Once the cucumber has been peeled, the peels can be put in compost. Guide the child to put the other items away or for wash. 

Short Guide

  • I like to begin with an invitation, “Let me show you how to peel  a cucumber today.” 
  • Introduce everything at the table, else tell the child what is required and gather them together. 
  • Let the child smell, feel and touch the cucumber. 
  • Wash the vegetable at the sink and discard the edges. 
  • Show the child the peeler.
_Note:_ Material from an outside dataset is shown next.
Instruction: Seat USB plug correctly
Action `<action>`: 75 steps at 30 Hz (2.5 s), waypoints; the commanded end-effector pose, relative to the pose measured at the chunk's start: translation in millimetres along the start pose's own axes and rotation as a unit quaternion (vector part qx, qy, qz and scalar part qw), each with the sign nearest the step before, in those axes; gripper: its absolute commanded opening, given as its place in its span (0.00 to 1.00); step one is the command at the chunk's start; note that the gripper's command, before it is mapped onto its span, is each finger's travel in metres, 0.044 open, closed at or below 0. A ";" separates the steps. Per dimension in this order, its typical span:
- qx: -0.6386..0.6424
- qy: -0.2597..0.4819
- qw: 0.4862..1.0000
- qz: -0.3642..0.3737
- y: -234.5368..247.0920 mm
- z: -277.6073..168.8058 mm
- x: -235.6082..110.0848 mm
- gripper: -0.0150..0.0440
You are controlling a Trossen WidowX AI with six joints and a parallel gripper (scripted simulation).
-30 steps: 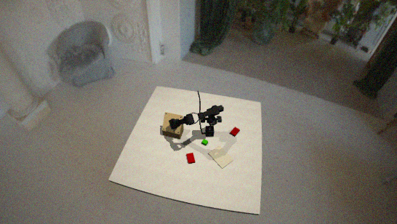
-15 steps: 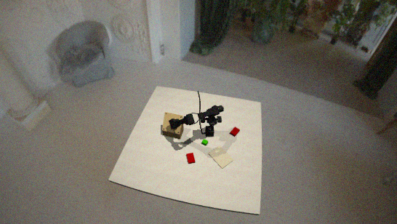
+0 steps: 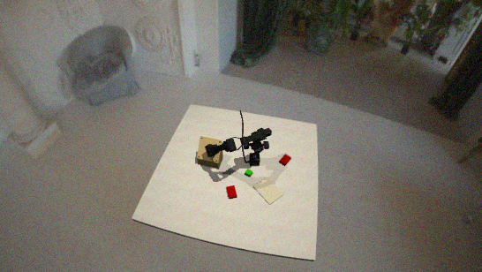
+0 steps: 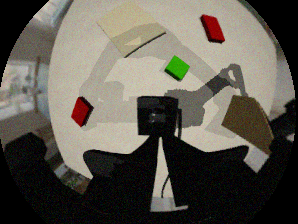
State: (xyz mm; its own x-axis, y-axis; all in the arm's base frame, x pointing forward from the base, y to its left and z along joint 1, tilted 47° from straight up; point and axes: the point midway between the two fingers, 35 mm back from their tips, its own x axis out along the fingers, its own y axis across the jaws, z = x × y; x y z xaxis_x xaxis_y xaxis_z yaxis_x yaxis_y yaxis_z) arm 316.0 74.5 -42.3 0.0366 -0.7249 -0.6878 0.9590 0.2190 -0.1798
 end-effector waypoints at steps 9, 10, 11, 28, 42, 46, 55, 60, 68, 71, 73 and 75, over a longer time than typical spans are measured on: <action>-0.003 -0.002 1.000 0.000 -0.5 -0.1 2.4 0.25; -0.003 -0.002 1.000 0.000 -0.5 -0.1 2.6 0.25; -0.003 -0.002 1.000 0.000 -0.5 -0.1 2.7 0.25; -0.003 -0.002 1.000 0.000 -0.5 -0.1 4.7 0.25; -0.003 -0.002 1.000 0.000 -0.4 -0.2 6.4 0.25; -0.003 -0.002 1.000 0.000 -0.4 -0.2 6.9 0.25; -0.003 -0.002 1.000 0.000 -0.4 -0.2 8.0 0.25; -0.003 -0.002 1.000 0.000 -0.4 -0.2 8.6 0.25; -0.003 -0.002 1.000 0.000 -0.4 -0.2 9.6 0.25; -0.003 -0.002 1.000 0.000 -0.4 -0.2 9.9 0.25; -0.003 -0.002 1.000 0.000 -0.4 -0.2 10.2 0.25; -0.003 -0.002 1.000 0.000 -0.4 -0.2 10.4 0.25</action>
State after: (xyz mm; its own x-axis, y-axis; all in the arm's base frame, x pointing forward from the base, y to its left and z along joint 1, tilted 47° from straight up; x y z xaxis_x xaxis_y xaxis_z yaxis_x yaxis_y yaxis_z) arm 316.5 68.0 -48.6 0.0367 -0.7252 -0.6876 0.9591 0.2187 -0.1795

Point to the blade and mention that it is sharp and used only for peeling the vegetable. 
  • Hold the cucumber down using your non-dominant hand to give support and hold the peeler using full support of your palm and fingers. This gives children better support when they repeat after. 
  • Begin at one end of the cucumber and point to the blade touching the peel. 
  • Exaggerate applying pressure and glide from end to end, pausing in between to watch the peel come off. 
  • Place the peeler down and pick up the peel and place it in the bowl for peels. 
  • It is nice to point to the color difference where the peel is removed and touch and feel the cucumber. 
  • Rotate around and continue peeling. 
  • Let the child peel however they can. You can offer to hold the cucumber for support. 
  • Once the cucumber has been peeled, the peels can be put in compost. 
  • Guide the child to put the other items away or for wash. 

Note : You can also cut the cucumber in half to prevent it from rolling. I have used Persian Cucumbers. Use whatever is locally available.